Federal Reserve Chairman Ben Bernanke, now safe in his job after Obama’s election victory, has pushed on with a new programme of quantitative easing (QE) by intending to buy more government and mortgage bonds until unemployment falls from its current 7.9% rate to 6.5%. The Fed’s own estimates reckon that this would not be achieved until mid-2015, given weak economic growth. But even 6.5% would be a much higher rate than existed prior to the crisis in 2007, which never rose above 5%. To achieve even 6.5% by 2015 would require that the average job growth of the last year of 220k a month is sustained. If that monthly rate fell to 150K, the 6.5% target would not be met until 2018! Either way, US capitalism cannot restore employment to pre-crisis levels for the foreseeable future.
Okun’s law argues for the obvious relationship between real GDP growth and employment growth. A new paper finds that since the exit from the Great Recession, there appears to be a change in the relationship from prior to the crisis. Employment is currently 2.7% below where it should be. This is further proof that we are in a Long Depression different from normal slumps since the 1960s. There has been a permanent change in the magnitudes of Okun’s law for the US and it seems that 3m jobs have been lost forever. (Ferrara and Mignon, An assessment of the US jobless recovery through a non-linear Okun’s law).
Neither Monetarist nor Keynesian measures have provided solutions that raise the growth rate or restored employment back to pre-crisis levels. As a result, the austerity measures that are planned in any agreement on the fiscal cliff will not stop the government debt ratio rising – the purpose of the fiscal cliff.
The fiscal cliff is not some shock to the economy outside the control of policy makers. The decision to impose automatic spending cuts and tax rises is that of politicians, both Republicans and Democrats. There is no need to do it or introduce any further reductions in the real incomes of average households and public services.
As mainstream economist, turned radical, Jeffrey Sachs, put it in a recent article in the FT (Today’s challenges go beyond Keynes, 17 December 2012), “Unlike the Keynesian model that assumes a stable growth path hit by temporary shocks, our real challenge is that the growth path itself needs to be very different from even the recent past.”
Such a growth path requires a sharp rise in investment and a long-term strategy, says Sachs.

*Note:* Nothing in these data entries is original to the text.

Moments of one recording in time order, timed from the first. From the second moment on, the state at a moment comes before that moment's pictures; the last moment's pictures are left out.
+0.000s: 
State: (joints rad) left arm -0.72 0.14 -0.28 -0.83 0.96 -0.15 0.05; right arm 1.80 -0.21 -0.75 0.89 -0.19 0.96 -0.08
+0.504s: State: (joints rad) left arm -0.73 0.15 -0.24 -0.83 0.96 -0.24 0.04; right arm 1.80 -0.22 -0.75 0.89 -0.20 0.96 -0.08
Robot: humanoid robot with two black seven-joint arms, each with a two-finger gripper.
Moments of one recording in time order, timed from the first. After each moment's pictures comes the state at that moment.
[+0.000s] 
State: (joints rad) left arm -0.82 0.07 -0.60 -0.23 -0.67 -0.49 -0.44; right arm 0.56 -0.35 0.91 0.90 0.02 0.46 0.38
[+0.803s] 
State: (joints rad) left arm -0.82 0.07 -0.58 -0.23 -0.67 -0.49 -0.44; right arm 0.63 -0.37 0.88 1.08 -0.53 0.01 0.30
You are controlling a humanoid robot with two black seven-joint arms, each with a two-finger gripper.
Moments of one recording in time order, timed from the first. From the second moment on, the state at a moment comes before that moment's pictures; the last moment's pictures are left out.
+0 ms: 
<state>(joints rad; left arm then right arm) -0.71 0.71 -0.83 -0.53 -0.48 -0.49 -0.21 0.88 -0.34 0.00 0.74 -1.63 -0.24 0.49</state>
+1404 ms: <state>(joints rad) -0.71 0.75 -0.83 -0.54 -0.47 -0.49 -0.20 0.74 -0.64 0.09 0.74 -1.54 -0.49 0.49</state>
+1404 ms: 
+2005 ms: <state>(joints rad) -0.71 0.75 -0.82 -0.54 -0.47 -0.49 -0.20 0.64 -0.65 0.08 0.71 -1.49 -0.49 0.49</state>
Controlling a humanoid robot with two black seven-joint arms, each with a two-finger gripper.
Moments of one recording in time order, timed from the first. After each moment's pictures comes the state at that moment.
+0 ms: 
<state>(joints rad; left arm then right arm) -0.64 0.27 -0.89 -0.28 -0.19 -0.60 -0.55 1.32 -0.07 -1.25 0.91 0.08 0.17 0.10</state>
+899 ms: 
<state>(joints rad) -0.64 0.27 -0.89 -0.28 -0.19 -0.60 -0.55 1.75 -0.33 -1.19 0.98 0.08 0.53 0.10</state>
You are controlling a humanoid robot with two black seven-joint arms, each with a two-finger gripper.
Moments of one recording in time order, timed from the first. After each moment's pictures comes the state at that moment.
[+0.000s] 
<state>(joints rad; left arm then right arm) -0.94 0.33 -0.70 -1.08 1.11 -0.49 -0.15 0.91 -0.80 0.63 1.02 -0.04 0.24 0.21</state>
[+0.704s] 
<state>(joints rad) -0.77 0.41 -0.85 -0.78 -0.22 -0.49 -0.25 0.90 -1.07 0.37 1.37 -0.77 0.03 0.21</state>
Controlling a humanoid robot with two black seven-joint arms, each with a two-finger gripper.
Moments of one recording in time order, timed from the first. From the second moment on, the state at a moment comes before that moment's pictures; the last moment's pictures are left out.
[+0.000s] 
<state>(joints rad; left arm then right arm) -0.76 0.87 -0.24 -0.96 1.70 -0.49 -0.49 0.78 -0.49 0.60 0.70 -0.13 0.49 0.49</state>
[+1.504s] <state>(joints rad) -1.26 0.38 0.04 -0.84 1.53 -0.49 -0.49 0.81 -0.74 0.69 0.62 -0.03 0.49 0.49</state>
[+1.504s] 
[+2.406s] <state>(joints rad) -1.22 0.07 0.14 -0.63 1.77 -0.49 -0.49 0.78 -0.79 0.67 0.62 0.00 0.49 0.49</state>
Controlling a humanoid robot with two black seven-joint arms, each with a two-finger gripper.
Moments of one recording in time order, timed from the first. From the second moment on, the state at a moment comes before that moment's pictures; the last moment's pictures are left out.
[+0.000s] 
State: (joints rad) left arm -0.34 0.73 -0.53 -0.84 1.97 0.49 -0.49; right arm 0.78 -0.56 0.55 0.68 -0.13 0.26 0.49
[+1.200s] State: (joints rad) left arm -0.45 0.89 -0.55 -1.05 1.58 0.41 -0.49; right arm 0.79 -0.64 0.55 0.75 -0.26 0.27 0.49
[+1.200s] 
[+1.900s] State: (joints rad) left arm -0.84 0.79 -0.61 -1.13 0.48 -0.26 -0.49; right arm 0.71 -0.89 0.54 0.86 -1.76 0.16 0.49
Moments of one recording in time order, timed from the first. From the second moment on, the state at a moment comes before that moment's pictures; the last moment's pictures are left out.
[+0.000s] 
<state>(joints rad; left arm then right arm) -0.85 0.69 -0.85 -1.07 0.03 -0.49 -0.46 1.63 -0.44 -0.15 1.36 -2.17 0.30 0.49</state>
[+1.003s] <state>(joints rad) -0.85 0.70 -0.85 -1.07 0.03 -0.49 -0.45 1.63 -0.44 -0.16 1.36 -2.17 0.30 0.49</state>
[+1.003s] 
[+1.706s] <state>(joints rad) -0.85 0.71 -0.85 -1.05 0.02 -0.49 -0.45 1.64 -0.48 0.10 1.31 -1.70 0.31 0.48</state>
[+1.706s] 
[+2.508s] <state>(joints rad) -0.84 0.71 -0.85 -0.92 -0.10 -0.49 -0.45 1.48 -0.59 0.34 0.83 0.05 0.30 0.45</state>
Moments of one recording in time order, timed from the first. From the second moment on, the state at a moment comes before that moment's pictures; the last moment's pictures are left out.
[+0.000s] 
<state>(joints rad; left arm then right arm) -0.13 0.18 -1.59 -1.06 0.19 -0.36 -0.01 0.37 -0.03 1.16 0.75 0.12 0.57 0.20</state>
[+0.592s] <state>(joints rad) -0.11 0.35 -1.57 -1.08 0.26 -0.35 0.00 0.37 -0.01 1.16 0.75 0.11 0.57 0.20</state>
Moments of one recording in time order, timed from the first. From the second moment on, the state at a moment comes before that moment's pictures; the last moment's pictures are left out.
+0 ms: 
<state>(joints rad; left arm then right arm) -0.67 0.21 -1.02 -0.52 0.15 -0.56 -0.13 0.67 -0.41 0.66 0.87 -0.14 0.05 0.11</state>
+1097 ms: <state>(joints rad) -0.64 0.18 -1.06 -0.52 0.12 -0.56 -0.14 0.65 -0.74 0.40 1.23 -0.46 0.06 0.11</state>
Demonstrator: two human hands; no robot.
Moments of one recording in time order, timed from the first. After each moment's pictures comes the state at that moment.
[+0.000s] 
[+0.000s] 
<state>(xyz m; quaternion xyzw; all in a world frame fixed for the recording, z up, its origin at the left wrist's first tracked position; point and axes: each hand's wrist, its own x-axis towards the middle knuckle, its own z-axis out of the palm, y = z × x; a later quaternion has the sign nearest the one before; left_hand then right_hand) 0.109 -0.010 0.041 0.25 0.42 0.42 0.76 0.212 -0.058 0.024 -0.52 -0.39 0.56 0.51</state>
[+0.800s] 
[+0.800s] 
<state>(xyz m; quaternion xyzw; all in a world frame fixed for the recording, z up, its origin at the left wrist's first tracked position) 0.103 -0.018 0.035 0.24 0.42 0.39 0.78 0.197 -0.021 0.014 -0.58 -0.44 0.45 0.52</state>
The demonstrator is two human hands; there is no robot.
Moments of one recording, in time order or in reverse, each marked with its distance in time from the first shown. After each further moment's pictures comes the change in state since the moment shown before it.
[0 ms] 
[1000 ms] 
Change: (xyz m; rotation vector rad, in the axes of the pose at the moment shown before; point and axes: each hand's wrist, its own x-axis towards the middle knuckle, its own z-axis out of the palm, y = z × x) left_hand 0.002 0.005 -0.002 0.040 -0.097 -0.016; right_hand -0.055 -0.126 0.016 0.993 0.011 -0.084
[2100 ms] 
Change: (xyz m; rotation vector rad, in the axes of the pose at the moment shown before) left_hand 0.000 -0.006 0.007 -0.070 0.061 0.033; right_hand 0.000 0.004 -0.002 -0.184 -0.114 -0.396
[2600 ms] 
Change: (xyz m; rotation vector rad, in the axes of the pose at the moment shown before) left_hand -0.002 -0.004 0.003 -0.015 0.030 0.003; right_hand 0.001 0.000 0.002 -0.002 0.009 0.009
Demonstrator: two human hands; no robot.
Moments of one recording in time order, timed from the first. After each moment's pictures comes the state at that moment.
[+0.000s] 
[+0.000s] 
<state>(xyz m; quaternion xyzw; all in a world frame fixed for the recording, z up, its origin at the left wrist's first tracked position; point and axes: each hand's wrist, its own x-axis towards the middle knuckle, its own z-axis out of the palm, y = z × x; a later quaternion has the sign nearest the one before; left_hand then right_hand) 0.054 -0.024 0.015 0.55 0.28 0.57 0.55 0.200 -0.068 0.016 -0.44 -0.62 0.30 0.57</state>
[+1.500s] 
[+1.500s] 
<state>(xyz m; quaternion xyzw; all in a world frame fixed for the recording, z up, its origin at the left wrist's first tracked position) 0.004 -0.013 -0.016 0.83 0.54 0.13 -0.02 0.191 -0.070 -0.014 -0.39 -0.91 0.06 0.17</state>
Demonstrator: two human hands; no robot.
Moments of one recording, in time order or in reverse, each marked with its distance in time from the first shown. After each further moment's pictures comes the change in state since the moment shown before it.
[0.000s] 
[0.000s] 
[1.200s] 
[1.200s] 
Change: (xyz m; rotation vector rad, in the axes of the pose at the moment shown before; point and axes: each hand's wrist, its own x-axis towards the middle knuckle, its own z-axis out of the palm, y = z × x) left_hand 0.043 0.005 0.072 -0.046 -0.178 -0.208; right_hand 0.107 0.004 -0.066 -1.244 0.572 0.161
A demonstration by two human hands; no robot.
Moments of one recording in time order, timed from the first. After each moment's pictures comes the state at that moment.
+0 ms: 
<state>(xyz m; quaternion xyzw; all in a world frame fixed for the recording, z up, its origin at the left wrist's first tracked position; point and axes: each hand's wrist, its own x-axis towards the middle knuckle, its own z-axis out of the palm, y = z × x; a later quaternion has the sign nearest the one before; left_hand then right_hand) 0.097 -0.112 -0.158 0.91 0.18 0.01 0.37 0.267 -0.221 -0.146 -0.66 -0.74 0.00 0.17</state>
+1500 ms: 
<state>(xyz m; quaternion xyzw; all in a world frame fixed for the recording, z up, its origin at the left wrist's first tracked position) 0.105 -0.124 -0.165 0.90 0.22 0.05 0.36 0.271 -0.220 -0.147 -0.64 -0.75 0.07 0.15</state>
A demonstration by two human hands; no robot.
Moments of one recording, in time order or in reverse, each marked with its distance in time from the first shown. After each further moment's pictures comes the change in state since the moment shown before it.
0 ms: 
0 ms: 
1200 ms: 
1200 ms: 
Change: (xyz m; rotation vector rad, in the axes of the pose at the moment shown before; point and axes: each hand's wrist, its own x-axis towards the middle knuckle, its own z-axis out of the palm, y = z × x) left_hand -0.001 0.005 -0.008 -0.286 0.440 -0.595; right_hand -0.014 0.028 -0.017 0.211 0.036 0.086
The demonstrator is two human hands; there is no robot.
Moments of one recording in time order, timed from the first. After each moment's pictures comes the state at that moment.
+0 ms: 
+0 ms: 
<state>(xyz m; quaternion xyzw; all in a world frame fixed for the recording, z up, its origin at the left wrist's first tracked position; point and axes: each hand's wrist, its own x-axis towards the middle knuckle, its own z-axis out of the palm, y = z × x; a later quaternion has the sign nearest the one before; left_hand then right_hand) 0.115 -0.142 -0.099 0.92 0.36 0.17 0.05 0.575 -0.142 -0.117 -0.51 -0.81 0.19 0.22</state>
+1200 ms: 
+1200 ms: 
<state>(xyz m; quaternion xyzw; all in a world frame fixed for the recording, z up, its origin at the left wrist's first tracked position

He decries the failure to produce such a strategy by America’s political elite and argues for cooperation between government and the capitalist sector to do it. But while the profitability of investment in the productive capitalist sector decides employment and incomes of the majority, the Long Depression will continue until profitability rises sufficiently. So Sachs’ proposal is just as utopian as monetarist or Keynesian solutions to the current Long Depression.